WHAT IS EXPECTED: Within the listing below, how many lines hold the string "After"? Only the number should be given.

ENTRIES SUPPLIED:
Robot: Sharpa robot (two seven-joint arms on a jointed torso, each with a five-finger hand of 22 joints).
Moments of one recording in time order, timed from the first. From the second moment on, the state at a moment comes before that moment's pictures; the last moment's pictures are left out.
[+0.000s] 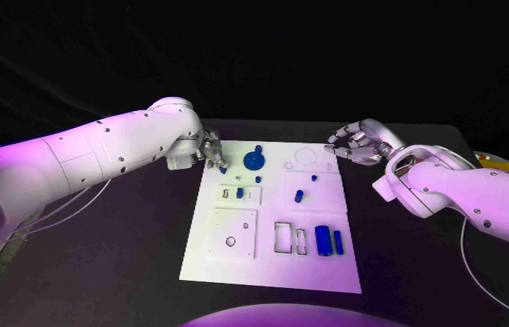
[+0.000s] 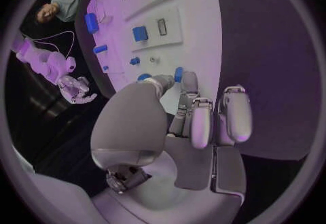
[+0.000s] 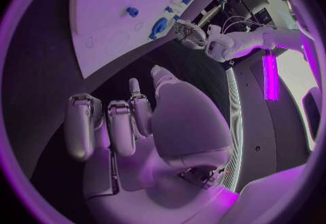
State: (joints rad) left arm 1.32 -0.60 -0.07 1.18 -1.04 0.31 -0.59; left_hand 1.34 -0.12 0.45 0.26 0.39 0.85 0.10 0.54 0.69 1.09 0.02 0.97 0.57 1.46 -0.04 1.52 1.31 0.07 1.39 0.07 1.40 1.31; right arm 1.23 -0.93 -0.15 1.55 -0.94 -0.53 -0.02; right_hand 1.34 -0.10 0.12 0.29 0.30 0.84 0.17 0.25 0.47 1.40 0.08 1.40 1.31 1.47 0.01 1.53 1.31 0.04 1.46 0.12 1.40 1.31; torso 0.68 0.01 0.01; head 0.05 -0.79
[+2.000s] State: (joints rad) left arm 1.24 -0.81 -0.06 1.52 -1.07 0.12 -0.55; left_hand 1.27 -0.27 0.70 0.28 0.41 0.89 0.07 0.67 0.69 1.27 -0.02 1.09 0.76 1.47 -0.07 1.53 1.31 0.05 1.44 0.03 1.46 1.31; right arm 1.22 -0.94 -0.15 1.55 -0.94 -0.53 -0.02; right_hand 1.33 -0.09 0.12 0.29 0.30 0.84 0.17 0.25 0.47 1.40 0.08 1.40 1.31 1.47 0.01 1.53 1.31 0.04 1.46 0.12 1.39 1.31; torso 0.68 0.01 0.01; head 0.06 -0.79
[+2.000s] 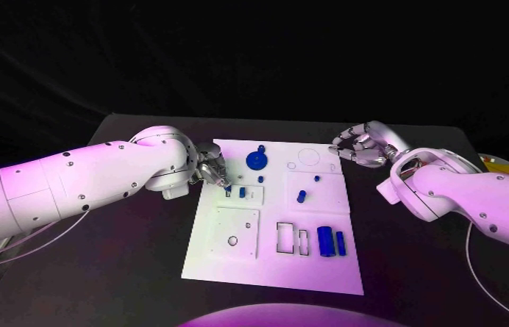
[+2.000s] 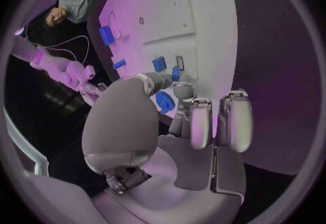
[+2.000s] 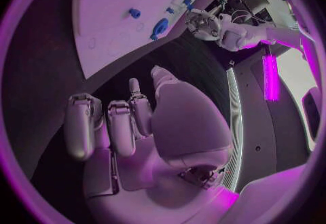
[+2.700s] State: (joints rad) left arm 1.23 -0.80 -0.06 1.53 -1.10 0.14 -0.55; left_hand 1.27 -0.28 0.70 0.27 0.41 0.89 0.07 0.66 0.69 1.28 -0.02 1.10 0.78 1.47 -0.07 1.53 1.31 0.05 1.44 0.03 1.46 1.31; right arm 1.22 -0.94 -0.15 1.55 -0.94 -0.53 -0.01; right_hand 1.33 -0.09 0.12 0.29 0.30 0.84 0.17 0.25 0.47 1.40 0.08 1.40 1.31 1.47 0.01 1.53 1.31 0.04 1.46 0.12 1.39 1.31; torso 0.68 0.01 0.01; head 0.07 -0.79
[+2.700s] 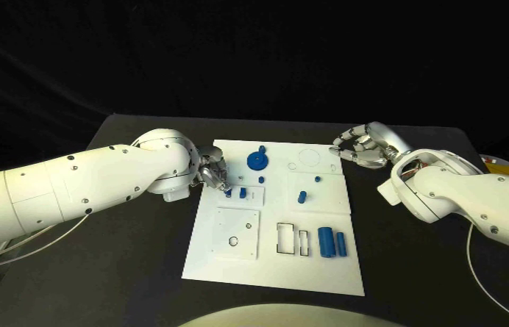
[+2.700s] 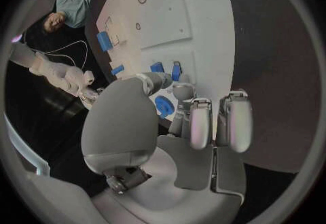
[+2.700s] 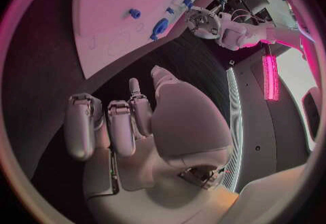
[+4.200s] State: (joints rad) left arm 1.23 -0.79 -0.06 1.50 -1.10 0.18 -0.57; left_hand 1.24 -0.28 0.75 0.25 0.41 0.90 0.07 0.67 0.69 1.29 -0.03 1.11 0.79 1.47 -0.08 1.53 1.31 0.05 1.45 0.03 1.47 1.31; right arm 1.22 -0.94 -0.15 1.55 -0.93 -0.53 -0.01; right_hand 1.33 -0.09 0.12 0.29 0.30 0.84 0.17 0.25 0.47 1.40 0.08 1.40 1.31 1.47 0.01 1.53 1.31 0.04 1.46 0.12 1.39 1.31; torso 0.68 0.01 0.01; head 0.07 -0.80
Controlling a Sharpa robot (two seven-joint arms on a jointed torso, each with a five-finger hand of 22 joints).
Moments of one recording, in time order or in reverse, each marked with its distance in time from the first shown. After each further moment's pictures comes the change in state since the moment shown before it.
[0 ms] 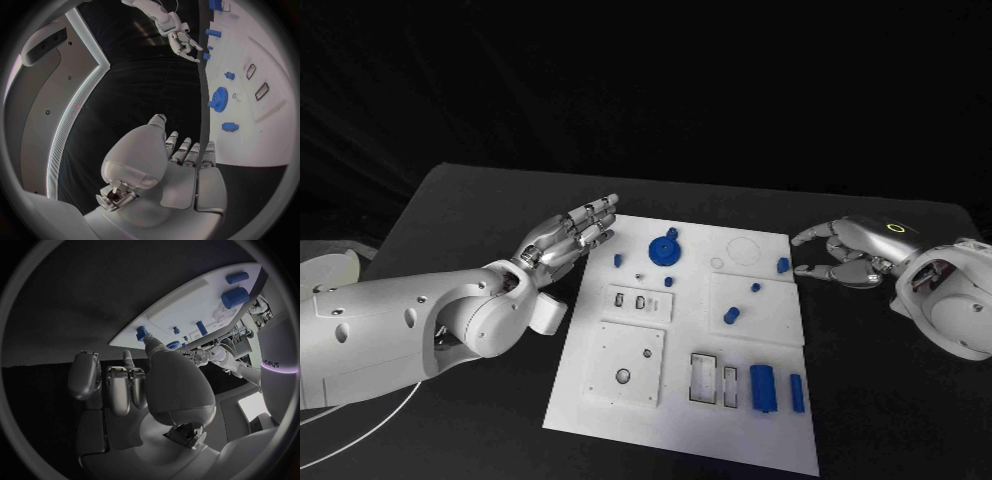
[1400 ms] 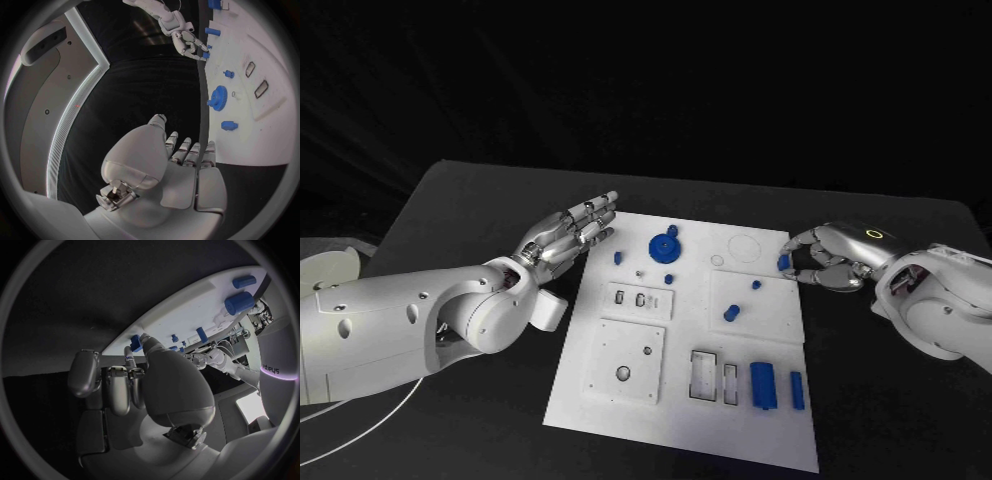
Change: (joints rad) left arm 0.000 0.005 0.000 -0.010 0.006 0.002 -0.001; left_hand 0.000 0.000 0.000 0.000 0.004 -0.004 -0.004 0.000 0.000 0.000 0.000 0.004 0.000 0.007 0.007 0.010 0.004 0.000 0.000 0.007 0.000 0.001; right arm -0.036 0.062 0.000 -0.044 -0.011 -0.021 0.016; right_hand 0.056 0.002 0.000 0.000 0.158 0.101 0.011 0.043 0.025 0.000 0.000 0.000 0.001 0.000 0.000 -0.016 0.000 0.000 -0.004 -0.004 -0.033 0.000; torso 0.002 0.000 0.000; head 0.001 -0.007
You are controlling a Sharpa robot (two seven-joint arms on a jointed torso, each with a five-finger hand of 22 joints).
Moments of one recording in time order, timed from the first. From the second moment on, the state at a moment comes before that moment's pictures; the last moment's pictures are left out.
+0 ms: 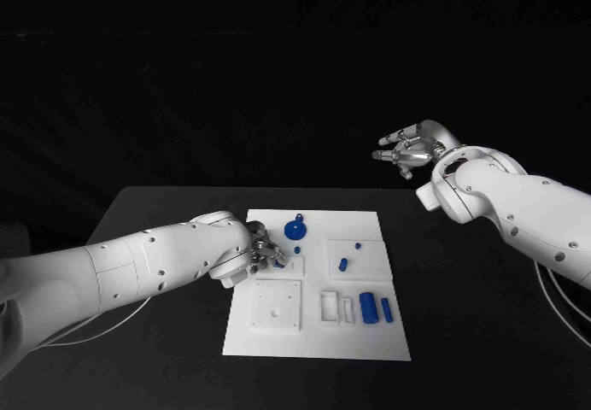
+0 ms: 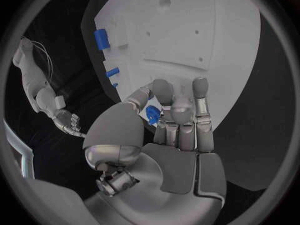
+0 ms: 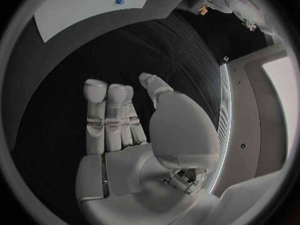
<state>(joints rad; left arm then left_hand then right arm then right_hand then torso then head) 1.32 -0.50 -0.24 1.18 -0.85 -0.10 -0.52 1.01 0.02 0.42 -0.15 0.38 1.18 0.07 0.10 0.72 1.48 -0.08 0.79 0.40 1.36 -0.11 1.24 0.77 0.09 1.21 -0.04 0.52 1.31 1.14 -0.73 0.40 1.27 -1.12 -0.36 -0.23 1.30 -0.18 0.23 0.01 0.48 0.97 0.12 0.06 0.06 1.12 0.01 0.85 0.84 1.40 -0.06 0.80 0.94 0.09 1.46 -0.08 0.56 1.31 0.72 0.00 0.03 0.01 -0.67</state>
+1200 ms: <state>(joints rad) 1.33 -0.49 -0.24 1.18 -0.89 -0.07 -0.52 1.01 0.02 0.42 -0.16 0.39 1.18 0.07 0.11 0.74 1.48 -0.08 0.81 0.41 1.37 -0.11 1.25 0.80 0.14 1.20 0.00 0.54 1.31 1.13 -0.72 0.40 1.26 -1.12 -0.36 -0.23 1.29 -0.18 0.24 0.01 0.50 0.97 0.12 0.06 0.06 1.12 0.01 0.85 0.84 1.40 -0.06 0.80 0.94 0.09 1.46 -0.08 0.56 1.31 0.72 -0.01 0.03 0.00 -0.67</state>
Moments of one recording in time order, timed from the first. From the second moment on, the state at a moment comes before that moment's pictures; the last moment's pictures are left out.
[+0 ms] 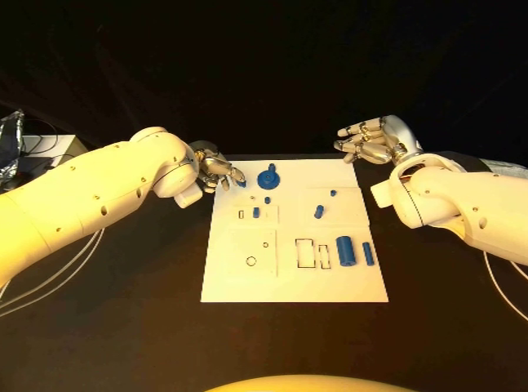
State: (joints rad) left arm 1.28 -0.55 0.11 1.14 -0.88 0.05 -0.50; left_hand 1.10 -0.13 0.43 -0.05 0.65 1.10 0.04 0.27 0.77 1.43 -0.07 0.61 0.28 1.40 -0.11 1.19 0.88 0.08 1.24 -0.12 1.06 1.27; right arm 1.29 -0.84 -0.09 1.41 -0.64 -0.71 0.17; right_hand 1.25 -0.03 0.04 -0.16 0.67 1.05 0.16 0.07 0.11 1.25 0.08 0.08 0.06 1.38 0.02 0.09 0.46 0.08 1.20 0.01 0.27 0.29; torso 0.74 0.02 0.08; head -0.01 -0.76
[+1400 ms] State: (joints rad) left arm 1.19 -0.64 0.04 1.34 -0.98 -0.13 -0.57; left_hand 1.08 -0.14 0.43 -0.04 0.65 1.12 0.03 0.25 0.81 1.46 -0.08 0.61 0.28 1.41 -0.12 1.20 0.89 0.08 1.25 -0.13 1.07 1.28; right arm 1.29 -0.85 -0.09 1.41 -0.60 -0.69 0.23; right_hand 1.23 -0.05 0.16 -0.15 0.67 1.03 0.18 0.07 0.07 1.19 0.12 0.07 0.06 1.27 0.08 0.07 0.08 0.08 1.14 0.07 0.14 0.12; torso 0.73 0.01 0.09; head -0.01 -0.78
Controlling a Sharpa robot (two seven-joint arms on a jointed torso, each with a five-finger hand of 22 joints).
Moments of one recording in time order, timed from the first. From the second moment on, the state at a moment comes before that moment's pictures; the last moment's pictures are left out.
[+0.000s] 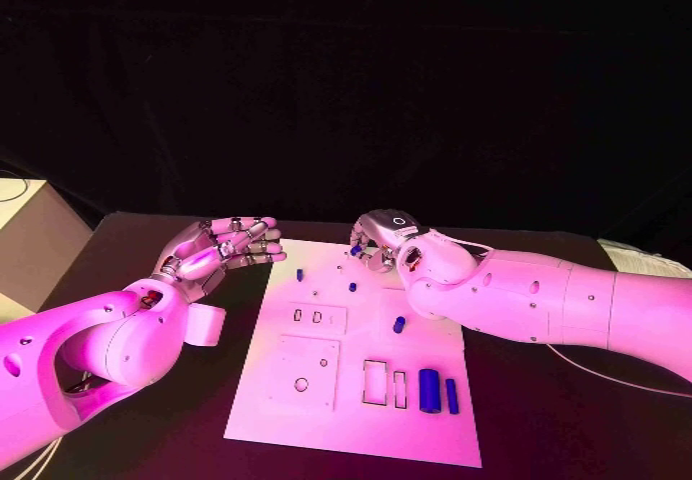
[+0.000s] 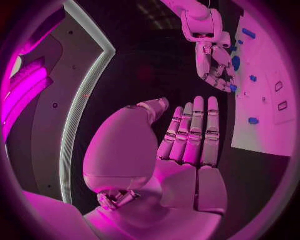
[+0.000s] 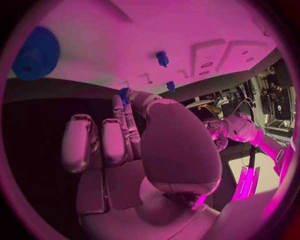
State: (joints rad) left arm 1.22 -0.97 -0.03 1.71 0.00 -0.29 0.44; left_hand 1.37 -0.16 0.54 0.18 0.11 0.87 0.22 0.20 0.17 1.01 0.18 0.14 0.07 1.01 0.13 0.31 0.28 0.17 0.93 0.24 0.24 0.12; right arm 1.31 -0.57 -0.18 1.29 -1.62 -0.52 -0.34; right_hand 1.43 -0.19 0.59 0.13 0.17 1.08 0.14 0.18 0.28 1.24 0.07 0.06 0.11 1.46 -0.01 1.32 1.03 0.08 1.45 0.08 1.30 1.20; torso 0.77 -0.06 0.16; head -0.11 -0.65
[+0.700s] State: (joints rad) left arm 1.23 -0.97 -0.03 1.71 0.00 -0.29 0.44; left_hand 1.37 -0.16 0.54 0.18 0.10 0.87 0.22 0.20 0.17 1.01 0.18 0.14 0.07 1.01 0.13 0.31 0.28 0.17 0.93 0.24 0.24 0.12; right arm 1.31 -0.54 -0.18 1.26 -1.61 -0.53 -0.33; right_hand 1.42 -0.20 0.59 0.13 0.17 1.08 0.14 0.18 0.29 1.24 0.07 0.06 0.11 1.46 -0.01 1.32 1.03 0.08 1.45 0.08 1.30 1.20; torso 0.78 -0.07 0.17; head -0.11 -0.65
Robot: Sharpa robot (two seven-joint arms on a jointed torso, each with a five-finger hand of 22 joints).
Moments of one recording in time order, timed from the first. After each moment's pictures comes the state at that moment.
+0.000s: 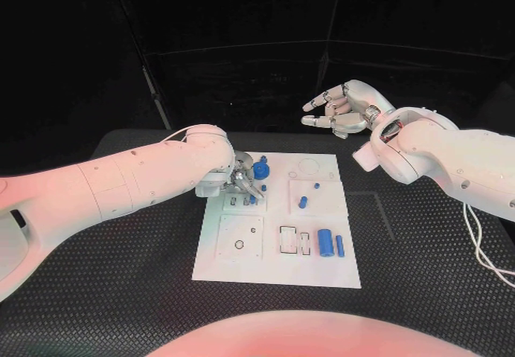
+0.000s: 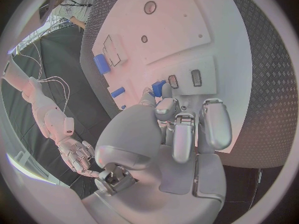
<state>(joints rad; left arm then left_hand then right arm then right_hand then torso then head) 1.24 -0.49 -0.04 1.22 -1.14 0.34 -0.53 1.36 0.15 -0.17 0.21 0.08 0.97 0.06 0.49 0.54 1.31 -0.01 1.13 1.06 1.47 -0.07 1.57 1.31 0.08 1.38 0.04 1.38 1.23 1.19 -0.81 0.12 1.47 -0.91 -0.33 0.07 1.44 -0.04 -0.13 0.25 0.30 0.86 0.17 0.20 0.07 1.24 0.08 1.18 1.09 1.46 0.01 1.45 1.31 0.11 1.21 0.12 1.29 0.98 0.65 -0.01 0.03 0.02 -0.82</state>
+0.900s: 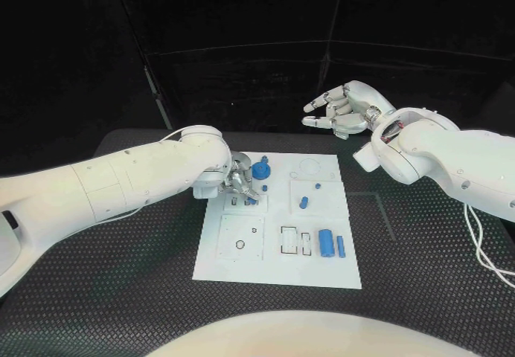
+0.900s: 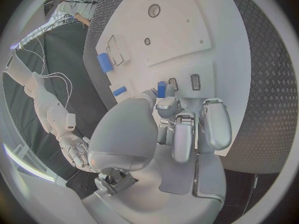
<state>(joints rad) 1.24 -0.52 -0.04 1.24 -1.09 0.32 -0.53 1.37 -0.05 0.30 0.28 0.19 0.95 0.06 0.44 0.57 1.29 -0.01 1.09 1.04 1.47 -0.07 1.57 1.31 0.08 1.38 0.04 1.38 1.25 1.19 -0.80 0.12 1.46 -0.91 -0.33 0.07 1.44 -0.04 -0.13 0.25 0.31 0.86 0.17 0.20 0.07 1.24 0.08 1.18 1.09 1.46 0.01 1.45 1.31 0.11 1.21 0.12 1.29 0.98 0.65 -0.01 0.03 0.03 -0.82</state>
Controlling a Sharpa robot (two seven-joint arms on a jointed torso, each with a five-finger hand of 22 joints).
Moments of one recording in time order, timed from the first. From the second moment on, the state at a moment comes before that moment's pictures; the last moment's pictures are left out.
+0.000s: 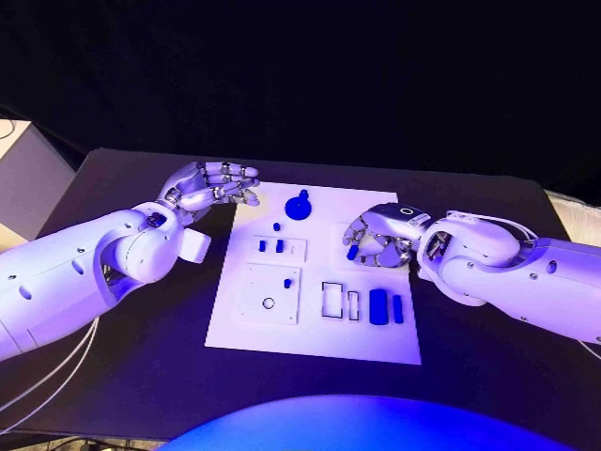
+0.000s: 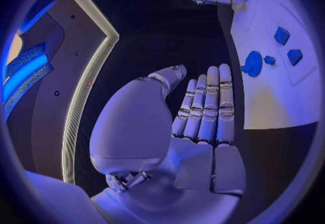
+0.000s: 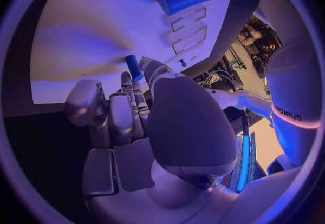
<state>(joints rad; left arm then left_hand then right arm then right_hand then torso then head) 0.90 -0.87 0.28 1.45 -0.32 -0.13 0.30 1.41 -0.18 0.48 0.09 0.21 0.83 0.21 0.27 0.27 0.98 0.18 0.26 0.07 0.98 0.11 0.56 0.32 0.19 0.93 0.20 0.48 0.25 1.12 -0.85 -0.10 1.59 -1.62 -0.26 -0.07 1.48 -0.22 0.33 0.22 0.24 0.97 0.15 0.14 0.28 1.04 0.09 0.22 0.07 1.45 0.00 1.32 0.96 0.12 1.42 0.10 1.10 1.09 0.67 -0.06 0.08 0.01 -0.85</state>
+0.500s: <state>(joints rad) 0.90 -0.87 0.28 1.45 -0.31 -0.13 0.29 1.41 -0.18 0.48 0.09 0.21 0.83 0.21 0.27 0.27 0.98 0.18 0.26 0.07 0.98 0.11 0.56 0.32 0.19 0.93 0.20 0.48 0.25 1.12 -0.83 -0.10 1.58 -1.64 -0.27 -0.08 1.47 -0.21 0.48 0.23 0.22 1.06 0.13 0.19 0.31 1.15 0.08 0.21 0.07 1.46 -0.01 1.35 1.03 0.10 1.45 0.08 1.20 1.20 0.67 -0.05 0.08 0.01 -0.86</state>
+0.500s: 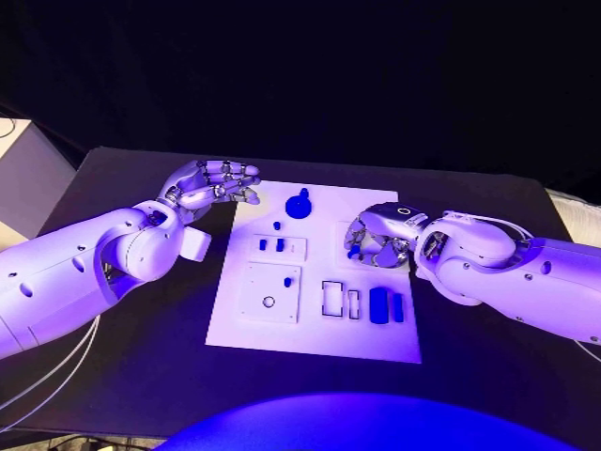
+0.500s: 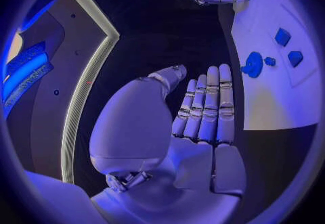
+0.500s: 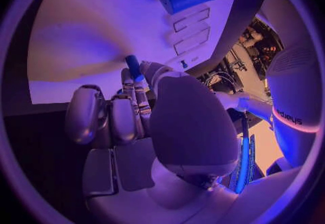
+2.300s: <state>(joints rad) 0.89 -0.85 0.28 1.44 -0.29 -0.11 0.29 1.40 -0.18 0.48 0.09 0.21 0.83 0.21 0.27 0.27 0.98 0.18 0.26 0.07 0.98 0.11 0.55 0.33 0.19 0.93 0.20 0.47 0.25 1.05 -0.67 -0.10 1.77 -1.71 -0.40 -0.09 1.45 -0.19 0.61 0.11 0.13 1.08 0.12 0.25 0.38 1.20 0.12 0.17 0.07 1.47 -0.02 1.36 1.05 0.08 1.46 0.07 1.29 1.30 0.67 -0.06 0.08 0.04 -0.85</state>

ANSWER SECTION: 2